The location of the epidemic
The highest HIV prevalence levels are in eastern and Southern Africa. For example, in South Africa an estimated 5.6 million people are infected, and in Swaziland 54% of women in the 35- 39 age cohort are living with HIV. In the rest of the world, and especially in Arabic speaking countries, the disease is primarily located in the ‘most at risk populations’ which includes groups such as drug users, men who have sex with men, and commercial sex workers.

Over recent years it has become abundantly clear that HIV is unlikely to spread in general populations. This creates particular challenges for the response in Arabic speaking countries (and in parts of Eastern Europe). All major Islamic sects prohibit homosexuality; it is a crime under Sharia law. Drug use is illegal and the penalties are usually draconian. Commercial sex is frowned upon – although Senegal’s pragmatic approach in the 1980s and 1990s contributed to stopping HIV spread there. Adultery (by definition, sex outside marriage) and premarital sex are forbidden and subject to punishment although we note it is almost always the women who are punished. This combination of circumstances makes responding to HIV difficult for UNAIDS, other international agencies, Ministries of Health, and NGOs. It is fortunate that the epidemics are small.

A changing response
In Washington this summer, it was apparent that response has been medicalised. Biomedical science ruled and there was little discussion of behaviour change. The mantra was: if everyone who is infected is put on treatment this will greatly reduce transmission sufficiently to halt the epidemic. While the science is clear — there is a 96% reduction in HIV acquisition from people on treatment to their partners — the black box is getting enough people on the drugs to alter the course of the epidemic. When the target population is marginalized or engaged in illegal activities this becomes even more problematic.

The availability of resources
Funding was and will remain a hot topic. Between 2008 and 2011 resources for HIV and AIDS plateaued. In Washington we learnt global spending in 2011 was US$16.8 billion, an 11% increase over 2010. International spending has flat lined. The main source of additional funding is domestic: national governments responding to needs in their countries. However there is a large funding gap especially in the poorer African countries. UNAIDS estimates in 2015 the requirement for a comprehensive response will be $24 billion of which, on current projections, only $17 billion will be available. At the meeting Bernhard Schwartlander of UNAIDS noted: “The lives of more than 80% of the people, who receive AIDS treatment in Africa, depend every morning on whether or not a donor writes another check.”

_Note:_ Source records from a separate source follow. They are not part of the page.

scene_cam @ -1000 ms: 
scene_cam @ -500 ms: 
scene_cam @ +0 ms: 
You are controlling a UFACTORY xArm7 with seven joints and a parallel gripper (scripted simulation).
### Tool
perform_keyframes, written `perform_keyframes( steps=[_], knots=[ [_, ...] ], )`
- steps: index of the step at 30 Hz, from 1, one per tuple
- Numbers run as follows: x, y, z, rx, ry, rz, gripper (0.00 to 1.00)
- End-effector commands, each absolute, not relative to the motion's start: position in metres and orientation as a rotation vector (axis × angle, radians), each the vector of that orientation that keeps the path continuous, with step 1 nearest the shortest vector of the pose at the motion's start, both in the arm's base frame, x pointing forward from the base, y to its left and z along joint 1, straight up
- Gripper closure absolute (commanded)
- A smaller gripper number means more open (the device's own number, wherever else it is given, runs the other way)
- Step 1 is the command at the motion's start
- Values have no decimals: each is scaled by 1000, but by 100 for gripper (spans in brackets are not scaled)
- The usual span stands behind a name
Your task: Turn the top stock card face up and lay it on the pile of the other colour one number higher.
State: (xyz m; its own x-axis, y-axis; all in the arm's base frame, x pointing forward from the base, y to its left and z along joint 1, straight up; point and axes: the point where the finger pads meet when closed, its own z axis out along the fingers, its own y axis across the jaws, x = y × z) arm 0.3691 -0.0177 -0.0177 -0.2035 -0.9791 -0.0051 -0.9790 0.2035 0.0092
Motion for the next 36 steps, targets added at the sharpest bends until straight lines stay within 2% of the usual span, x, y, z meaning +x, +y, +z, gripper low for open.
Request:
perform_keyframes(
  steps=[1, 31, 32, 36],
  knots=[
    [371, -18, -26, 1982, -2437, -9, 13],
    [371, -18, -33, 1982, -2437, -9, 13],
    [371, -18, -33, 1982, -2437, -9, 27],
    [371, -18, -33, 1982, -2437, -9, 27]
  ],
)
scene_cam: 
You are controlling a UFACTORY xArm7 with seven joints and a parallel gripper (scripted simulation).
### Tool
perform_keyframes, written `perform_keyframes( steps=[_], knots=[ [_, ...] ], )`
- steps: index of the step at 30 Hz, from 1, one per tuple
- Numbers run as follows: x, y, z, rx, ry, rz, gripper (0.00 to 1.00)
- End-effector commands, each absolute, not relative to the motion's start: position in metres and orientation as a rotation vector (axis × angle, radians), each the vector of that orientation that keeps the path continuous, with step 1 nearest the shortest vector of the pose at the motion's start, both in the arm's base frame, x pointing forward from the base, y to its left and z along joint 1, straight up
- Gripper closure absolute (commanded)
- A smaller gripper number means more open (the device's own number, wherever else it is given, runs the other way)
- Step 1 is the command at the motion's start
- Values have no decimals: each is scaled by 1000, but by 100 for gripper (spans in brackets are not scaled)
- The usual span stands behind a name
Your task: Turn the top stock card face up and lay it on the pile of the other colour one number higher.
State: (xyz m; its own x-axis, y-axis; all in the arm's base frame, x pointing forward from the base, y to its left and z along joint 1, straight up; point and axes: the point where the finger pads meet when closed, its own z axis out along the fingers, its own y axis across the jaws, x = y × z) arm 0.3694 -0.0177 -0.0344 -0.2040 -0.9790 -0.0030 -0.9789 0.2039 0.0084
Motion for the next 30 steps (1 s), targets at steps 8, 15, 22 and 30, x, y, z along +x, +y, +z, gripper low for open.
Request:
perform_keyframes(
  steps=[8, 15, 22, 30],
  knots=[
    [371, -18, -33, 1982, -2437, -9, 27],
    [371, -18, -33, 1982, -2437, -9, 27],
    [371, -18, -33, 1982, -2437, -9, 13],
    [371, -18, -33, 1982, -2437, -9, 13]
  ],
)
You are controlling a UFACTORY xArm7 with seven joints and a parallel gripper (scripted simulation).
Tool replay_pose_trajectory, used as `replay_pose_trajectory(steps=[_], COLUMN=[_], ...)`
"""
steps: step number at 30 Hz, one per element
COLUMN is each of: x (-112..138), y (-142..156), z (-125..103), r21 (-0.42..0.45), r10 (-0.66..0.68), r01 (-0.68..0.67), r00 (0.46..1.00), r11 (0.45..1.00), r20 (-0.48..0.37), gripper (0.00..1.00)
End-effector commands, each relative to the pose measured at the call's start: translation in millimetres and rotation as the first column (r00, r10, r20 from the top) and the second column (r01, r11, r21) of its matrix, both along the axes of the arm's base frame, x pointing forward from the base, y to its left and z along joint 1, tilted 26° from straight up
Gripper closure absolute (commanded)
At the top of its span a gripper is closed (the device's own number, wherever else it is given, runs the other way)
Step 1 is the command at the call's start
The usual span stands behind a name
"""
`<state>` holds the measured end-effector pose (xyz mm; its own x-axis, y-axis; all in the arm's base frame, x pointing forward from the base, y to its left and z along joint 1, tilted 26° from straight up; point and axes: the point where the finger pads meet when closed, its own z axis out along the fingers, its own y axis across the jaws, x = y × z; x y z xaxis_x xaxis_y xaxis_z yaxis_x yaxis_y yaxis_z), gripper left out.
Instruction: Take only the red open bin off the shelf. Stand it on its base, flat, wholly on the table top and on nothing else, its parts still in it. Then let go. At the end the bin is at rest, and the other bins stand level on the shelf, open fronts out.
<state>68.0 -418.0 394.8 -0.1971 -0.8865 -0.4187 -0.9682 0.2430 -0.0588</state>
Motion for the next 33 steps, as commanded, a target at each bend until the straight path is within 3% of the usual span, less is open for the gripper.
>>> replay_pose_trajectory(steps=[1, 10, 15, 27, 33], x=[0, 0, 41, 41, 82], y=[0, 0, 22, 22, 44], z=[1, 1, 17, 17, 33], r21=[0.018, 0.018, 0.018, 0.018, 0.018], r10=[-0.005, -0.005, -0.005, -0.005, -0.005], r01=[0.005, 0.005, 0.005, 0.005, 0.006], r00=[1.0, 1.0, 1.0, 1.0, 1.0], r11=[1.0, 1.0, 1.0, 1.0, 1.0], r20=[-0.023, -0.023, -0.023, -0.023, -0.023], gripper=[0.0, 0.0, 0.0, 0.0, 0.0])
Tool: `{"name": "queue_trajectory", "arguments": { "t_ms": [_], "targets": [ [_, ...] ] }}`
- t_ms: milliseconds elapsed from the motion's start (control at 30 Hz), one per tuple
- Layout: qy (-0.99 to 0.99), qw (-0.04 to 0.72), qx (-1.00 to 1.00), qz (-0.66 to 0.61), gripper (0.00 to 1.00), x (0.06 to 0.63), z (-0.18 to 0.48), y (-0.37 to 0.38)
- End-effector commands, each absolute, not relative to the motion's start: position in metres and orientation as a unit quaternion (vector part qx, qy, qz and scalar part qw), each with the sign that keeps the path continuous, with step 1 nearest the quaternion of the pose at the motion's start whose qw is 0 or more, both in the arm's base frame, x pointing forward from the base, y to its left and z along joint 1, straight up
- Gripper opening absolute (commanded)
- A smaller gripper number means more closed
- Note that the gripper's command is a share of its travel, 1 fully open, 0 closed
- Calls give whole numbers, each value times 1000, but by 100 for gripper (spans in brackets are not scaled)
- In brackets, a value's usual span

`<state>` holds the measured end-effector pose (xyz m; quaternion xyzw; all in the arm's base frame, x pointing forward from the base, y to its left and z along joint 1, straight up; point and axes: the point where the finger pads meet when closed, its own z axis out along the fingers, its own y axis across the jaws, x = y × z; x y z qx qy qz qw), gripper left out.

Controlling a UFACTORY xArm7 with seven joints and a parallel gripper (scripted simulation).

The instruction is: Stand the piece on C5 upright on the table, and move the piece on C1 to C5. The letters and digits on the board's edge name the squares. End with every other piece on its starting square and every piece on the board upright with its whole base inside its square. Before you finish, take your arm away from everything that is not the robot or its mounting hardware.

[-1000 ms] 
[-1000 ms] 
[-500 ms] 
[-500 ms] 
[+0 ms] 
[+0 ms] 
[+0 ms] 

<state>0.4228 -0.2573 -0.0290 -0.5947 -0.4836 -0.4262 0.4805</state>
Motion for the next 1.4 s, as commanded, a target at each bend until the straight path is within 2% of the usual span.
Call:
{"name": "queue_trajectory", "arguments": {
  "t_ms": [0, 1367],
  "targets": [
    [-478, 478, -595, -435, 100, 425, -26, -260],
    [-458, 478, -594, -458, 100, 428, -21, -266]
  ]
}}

The central theme of the conference was moving to ‘an AIDS free generation’. This means everyone who needs it is on treatment (thus people living with AIDS but not dying from the disease) and there are zero new infections. Small epidemics and reasonable wealth means most Arabic speaking countries have the capacity to put people on treatment. However as  Mead Over of the Centre for Global Development has consistently pointed out there has to be an AIDS transition where the number of new infections falls below the number of AIDS deaths. Until this happens the number of people living with HIV and AIDS will increase.  Globally we are not at this tipping point yet. The key challenge for Arabic speaking countries is to care for infected people; ensure the right sorts of prevention, targeted at the right people are put in place; and perhaps to understand their role in the global community, in some case this may be in providing development assistance.

Alan Whiteside is Director and Professor of Health Economics and HIV/AIDS Research Division (HEARD) which he established in 1998, at the University of KwaZulu-Natal, Durban, South Africa. He has been researching HIV/AIDS since 1987. He is the author of HIV/AIDS: A Very Short Introduction.